# Skittish or non socialized



## cuhomie (Feb 18, 2012)

Hello all,

I just rescued a all white pure bred GSD, this breeder (or so he called himself) had 3 remaininng pups (now 9 months old) living basically unattended except to underfeed in a 10 by 10 cage outside. The pups ribs were showing when i got her. She was friendly enough when i went into her cage and got her out to take home, but once home all she does is hide when let out of her crate. guess what i am looking for is some advice when it comes to this kind of situation. I currently have 3 GSD's that are well trained and very socialized. I have allowed them to all be together and there doesnt seem to be any problems. any feed back on prior experiences would be greatly appreciated being i am new to the rescue scene.:crazy:


----------



## JeanKBBMMMAAN (May 11, 2005)

Thank you for taking that dog out of there (hopefully free)!

I am very big on giving a dog like this a good amount of time to hide and watch. They can learn a lot from watching you and your dogs interact, can learn how to be a dog in a house that way, can learn what you expect, and can "practice" behaviors without actually doing them while they are watching. I put no pressure on these dogs for a long time - they don't have a calendar, and my goal is to have them a lifetime, so I don't need to rush it. I want the best quality over time, rather than getting them to do something by a certain point. 

While I am ignoring them, basically, so they can relax, I like to toss a treat as I walk by them in the crate, or wherever they may be hiding (if the other dogs won't dive for it). I do have expectations for them based in NILIF, but instead of having to sit, or down, or anything like that, maybe they look at me (glance) for their meal. I mark it with a click - I use my mouth. 

A real clicker and clicker training can really give them confidence and progress. Eventually you do want them to have competencies because that does build them up. Initially those competencies are things like glances, getting closer to you, but if she is food or praise motivated may be simple obedience things like touch or sit (a lure into a sit with the treat up, no pushing on the butt). 

Fearfuldogs.com
shy-k9s : shy-k9s --> definitely join this group! 

Thanks again.


----------



## KatsMuse (Jun 5, 2012)

I agree with Jean...give her space and time. I rescued a GSD (older but, still had some of those issues) and it took her 7 months to come around.

Right now, she probably doesn't know what to think about being "free".

As time goes by, she'll see how you are, the way your life is structured and how her NEW LIFE will be. I also believe her watching the other dogs will be a huge help.

Poor dog...thank goodness you have her now! . 
Have you named her yet? keep us posted.

- Kat


----------



## MaggieRoseLee (Aug 17, 2001)

I agree to give her space and time BUT also work on interaction and engagement type activities. Take her away from the other dogs so you can bond. She's about 9 months behind the curve for 'people are good and can teach/learn/be fun, must pay attention and see what great stuff is coming up next'....

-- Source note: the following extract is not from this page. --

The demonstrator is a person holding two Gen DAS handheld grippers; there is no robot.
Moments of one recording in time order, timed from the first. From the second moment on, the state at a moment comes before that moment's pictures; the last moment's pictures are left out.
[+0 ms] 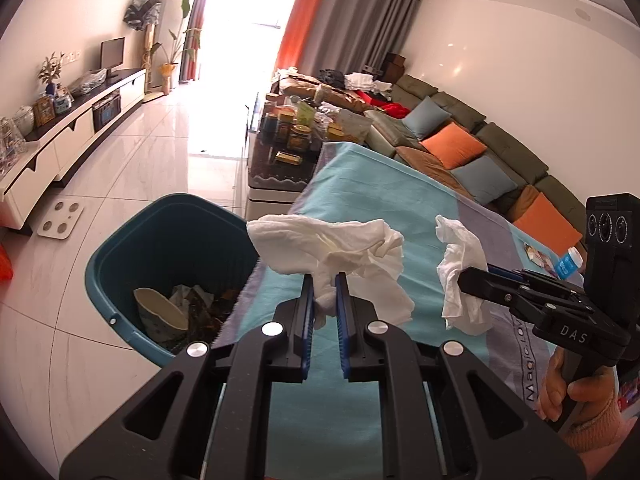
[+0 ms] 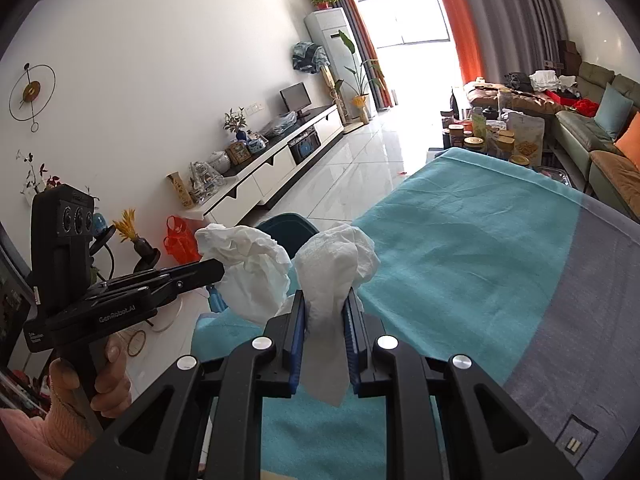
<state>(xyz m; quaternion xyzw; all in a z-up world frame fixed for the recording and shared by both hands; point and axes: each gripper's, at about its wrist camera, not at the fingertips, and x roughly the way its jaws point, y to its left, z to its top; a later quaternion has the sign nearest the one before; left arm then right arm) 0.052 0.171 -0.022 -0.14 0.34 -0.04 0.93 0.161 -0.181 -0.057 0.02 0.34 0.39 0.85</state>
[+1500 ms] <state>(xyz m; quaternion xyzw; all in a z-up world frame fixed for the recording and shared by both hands) 0.037 0.210 -0.020 -0.16 0.33 0.05 0.93 0.181 -0.098 -0.058 -0.02 0.36 0.44 0.82</state>
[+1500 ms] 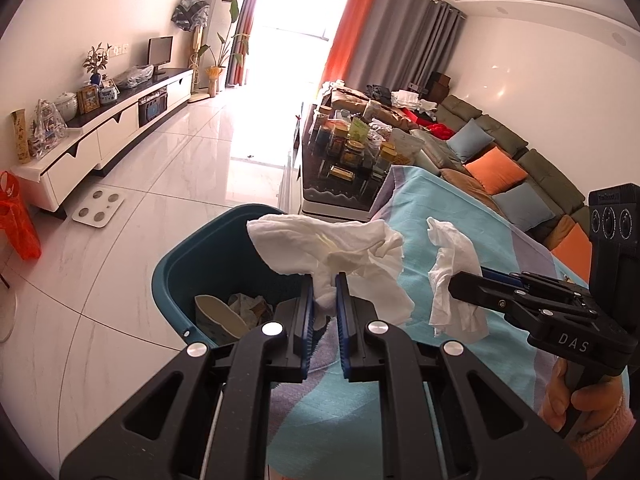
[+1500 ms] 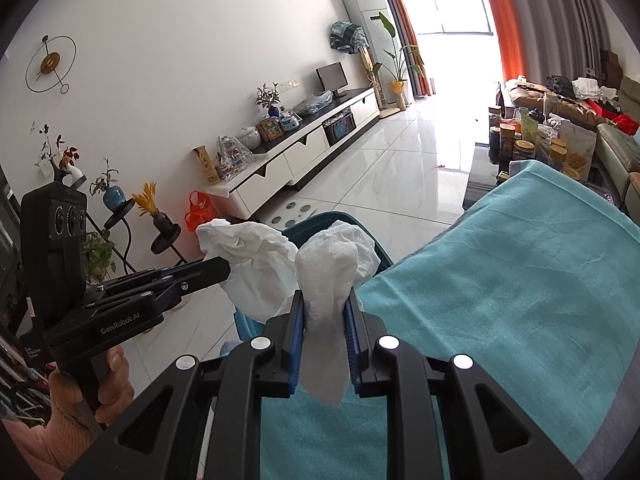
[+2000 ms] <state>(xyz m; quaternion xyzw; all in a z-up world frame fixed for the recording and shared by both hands) 0.038 0.206 -0.020 -0.16 0.33 0.07 0.93 0.191 -0.083 -0.062 -0.02 0.37 0.45 0.81</state>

FOOD would be a great start and be interesting to see if she'll tug/play with you. Playing with a human is a learned behavior we want to have with our dogs. 

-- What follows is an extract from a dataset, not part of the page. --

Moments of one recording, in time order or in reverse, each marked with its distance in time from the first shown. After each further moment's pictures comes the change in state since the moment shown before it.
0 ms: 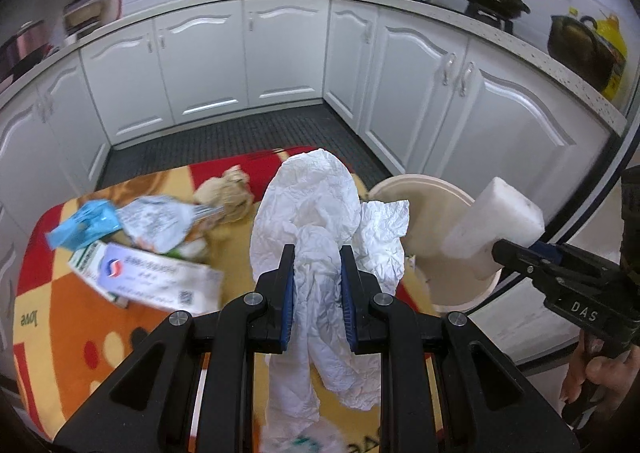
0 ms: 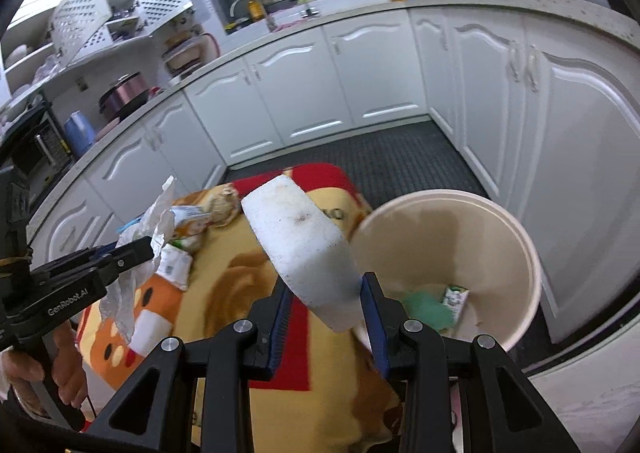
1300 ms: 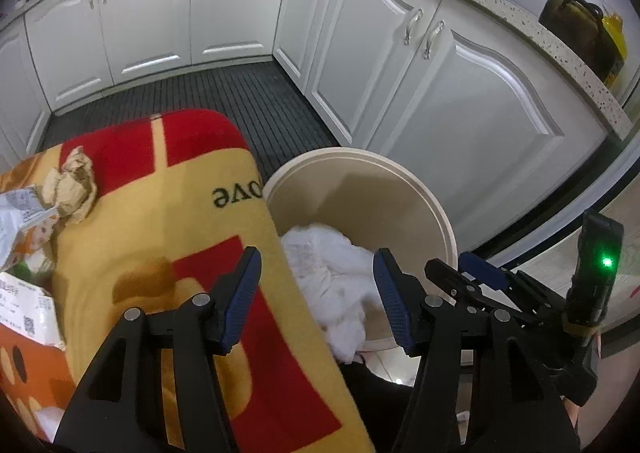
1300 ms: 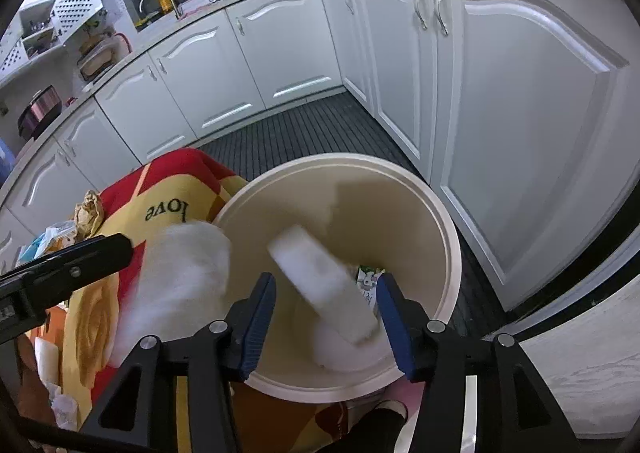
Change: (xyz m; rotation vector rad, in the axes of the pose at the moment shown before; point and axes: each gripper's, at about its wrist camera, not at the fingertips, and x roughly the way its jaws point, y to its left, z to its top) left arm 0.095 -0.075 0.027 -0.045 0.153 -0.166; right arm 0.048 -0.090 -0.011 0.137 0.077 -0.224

I'd CLICKER train if I were you. Hungry dog ( you can mix her kibble in the ziplock with the 'real' treats of liver/chicken/meat) so she won't get too fat from all the loving and learning!

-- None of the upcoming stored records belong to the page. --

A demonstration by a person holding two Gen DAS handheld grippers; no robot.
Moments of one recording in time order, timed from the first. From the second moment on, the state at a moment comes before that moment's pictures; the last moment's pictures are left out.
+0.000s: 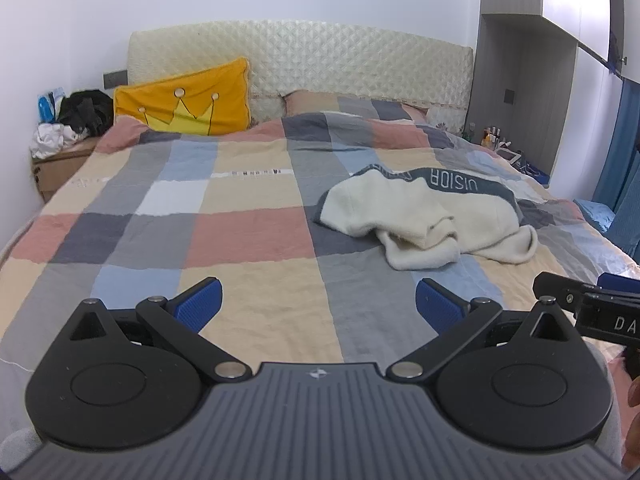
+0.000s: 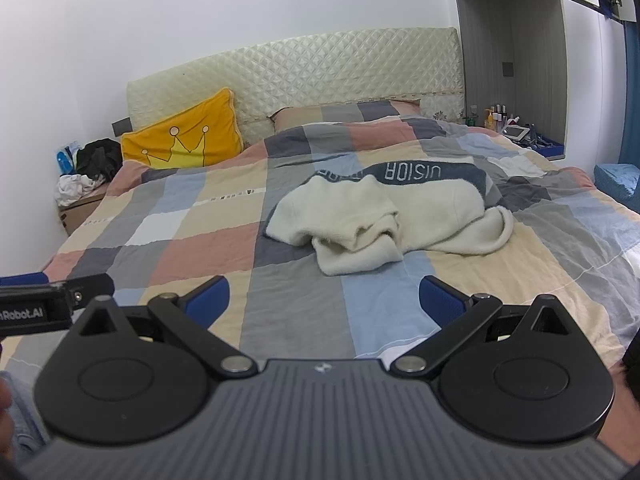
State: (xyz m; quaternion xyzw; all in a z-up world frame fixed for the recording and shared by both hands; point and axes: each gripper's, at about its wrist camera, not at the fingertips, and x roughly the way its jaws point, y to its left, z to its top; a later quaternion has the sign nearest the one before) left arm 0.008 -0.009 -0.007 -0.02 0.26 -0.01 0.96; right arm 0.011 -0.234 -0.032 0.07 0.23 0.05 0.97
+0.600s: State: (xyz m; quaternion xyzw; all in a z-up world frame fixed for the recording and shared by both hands) left arm 0.046 -0.014 -0.030 0.00 0.28 -0.02 0.96; right arm 0.042 -0.243 -0.049 0.09 0.24 0.02 0.97
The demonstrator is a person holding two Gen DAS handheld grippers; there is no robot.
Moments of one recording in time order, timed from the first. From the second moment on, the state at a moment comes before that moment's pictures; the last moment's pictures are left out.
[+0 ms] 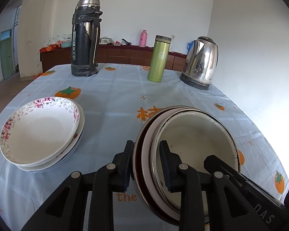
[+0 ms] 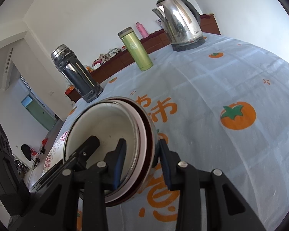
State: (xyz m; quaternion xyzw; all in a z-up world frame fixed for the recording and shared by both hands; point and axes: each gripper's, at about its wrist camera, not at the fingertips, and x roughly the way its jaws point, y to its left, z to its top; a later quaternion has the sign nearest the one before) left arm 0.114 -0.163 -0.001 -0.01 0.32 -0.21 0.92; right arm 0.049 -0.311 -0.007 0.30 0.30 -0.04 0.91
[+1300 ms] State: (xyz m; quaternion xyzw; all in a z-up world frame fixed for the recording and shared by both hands) left arm 0.084 -0.139 0.009 0.00 0.29 -0.23 0.93; right arm 0.015 -0.291 -0.006 0.33 0.28 -0.05 0.90
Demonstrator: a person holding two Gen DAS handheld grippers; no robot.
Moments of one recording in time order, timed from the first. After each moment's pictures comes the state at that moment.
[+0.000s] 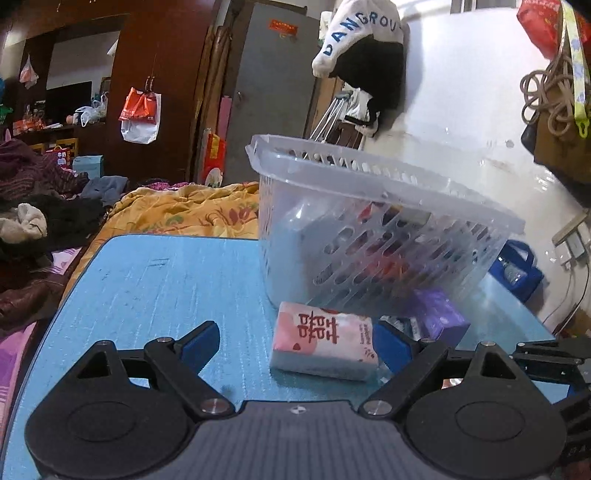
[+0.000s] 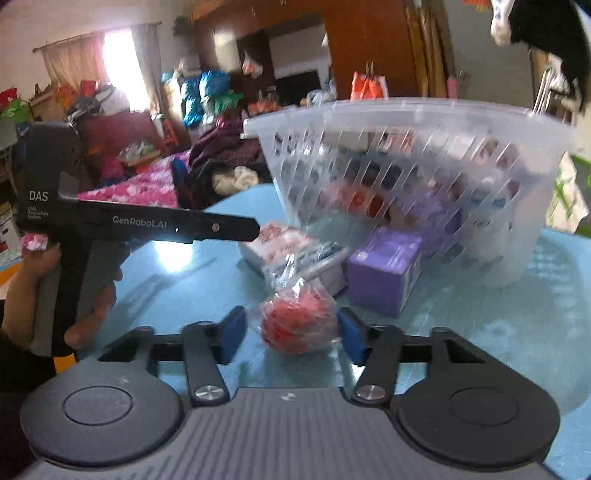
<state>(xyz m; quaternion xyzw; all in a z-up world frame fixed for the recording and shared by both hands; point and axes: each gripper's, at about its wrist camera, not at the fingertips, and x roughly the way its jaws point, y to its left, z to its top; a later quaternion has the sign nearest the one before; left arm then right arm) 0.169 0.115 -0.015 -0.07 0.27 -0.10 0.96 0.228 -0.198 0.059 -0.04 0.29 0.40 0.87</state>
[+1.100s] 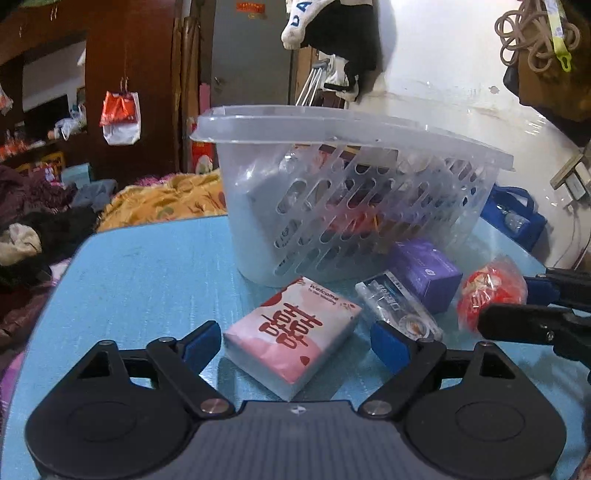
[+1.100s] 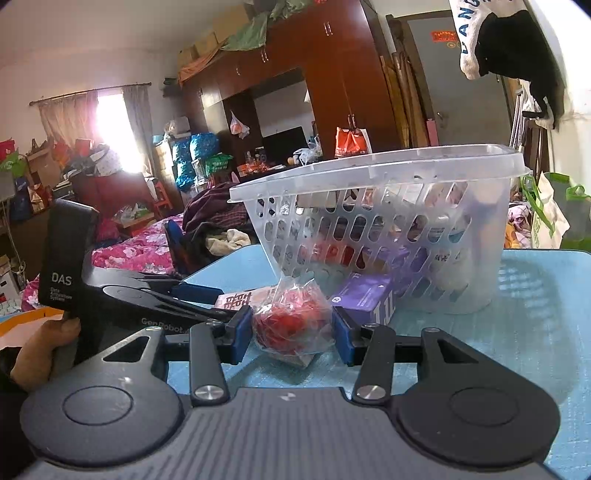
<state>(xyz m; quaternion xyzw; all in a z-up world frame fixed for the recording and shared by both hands) 0.168 0.073 -0.021 0.00 0.30 -0.11 0.95 0.219 -0.226 0.064 0.03 0.20 0.38 0.90</state>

People always think learning the clicker is too hard for them (the human) so decide it won't help our dogs. But it REALLY does. This is my favorite video and with a subborn MULE:


----------



## cuhomie (Feb 18, 2012)

Ty all for the great responses. I let my 10 year old name her and her name is cloud. She is doing remarkably good. In just the day and a half i have had her(doing crate training) she has learned to bark or scratch at the back sliding glass door. I find it amazing how smart this one is. Almost zero interaction with humans and only the 2 other pups and she is doing pretty well. She still hides under the table, but i ignore her and toss her a treat which coaxes her out. I love the feed back and will try some of them and let you all know how it works out. Keep the advise rolling in


----------